Your assignment —
Output the opening lines of the records exactly. End with the line that contains "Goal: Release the".

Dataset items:
--- START ---

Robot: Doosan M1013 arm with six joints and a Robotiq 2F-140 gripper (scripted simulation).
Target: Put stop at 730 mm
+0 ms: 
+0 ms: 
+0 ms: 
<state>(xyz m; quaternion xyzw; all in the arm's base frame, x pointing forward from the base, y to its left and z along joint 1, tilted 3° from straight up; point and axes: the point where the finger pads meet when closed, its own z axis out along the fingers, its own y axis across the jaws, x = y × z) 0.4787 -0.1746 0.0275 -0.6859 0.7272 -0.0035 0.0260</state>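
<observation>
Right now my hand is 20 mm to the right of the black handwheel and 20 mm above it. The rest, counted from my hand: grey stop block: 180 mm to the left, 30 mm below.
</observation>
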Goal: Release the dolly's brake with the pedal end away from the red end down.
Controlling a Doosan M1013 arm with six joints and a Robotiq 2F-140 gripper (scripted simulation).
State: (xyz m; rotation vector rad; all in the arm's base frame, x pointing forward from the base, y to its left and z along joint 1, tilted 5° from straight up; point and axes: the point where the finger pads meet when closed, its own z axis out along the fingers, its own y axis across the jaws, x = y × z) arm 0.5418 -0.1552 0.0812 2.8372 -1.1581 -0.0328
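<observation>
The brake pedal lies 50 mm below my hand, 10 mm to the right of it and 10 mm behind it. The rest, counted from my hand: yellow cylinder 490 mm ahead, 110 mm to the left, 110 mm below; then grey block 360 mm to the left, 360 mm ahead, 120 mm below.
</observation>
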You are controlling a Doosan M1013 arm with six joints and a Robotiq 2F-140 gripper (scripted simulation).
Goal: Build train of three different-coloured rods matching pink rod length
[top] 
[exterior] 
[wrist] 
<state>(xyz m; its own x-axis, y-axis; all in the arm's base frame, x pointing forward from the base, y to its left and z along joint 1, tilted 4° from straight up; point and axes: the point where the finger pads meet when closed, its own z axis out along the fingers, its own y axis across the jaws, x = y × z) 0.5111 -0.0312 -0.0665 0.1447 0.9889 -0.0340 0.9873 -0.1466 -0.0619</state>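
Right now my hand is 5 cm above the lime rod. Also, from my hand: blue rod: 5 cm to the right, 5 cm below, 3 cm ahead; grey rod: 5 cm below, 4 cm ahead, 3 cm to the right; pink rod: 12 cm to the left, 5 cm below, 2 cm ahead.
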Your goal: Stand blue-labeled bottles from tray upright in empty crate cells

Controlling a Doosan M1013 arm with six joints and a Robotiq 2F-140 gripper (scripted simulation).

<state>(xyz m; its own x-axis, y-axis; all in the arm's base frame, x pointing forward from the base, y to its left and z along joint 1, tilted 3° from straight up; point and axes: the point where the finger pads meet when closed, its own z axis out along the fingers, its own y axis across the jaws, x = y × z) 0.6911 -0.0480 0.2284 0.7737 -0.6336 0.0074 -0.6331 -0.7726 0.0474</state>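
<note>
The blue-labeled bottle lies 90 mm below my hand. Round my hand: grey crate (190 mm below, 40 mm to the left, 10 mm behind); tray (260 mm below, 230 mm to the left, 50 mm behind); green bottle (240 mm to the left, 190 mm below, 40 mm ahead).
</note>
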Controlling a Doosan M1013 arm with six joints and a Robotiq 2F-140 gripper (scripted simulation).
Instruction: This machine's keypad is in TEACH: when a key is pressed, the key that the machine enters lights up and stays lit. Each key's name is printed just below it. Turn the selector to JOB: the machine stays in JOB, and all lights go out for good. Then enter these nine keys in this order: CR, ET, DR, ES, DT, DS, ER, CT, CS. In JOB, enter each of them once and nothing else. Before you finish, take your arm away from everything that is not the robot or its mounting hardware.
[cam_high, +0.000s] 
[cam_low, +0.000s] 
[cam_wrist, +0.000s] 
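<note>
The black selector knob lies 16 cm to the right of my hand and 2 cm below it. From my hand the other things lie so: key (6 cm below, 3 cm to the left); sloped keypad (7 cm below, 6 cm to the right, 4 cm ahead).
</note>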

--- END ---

Task answer —
Robot: Doosan M1013 arm with six joints and a Robotiq 2F-140 gripper (scripted simulation).
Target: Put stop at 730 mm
+0 ms: 
+0 ms: 
+0 ms: 
<state>(xyz m; quaternion xyzw; all in the arm's base frame, x pointing forward from the base, y to its left and z along joint 1, tilted 3° from straight up; point and axes: the point where the finger pads meet when closed, its own z axis out along the fingers, its own y axis across the jaws, x = y × z) 0.4787 -0.1746 0.0275 -0.6859 0.7272 -0.0035 0.0260</state>
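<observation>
Right now my hand is 20 mm to the right of the black handwheel and 20 mm above it. The rest, counted from my hand: grey stop block: 180 mm to the left, 30 mm below.
</observation>
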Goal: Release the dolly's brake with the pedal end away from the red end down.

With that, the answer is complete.